Notes for implementation
DocStrings
Multiple docstrings may be present on a single definition, but only the first one encountered on a definition is considered its primary docstring, and implementers are free to store or discard the other doc strings as they see fit.
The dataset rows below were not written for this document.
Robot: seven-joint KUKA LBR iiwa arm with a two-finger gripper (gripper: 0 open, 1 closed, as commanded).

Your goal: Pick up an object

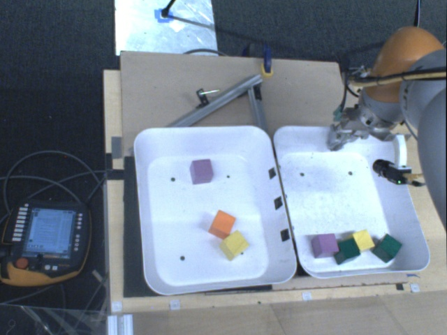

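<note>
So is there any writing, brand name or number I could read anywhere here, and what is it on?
No text here can be read.
Handheld control pad: its lit screen shows blurred lines, too small to read.
Blue mark on the silver sheet: a patch of colour, no letters visible.
Blocks, both white bins and the claw: no labels visible.

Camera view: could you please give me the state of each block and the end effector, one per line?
Purple block: left bin, alone.
Orange block: left bin, touching yellow block.
Purple block, two green blocks, yellow block: clustered, right bin.
End effector: above right bin's far edge.
</note>
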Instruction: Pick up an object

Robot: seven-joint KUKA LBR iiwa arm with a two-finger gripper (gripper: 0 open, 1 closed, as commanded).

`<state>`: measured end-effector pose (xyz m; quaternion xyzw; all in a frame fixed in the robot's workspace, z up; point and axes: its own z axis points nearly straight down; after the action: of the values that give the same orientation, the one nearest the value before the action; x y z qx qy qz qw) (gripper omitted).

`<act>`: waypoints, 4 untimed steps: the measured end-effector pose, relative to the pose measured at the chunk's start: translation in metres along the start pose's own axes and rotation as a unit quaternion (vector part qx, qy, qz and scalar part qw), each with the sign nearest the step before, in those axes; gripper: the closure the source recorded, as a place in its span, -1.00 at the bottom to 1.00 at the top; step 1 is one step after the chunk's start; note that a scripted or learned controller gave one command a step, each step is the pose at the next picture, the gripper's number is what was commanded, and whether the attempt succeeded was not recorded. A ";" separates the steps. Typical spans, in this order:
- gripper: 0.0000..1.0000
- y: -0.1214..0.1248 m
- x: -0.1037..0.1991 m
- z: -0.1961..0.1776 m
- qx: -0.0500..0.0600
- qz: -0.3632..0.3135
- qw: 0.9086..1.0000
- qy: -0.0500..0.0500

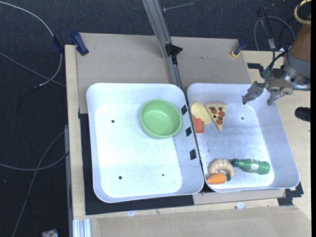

Docstrings on type-addenda should be concatenated with a newline to the previous docstring(s), or appended to a list of docstrings, associated with the type.
Comments
The syntax description above allows for comments anywhere that separating whitespace is allowed (not including those within strings, regular expressions, letter sets, etc.). This includes within a dotted attribute path (e.g., [ SYNSEM #| comment |# . #| comment |# LOCAL ... ]), although grammar developers may want to use this flexibility sparingly.
Questions
1. The ^ character is used to signal "expanded-syntax" in the LKB, but is this only used for regular expressions? Are there other expanded syntaxes? Do non-LKB processors support them? (see this thread on the 'developers' mailing list)
2. Are instances distinguishable from types? Are they (other other entities) restricted to having exactly one supertype?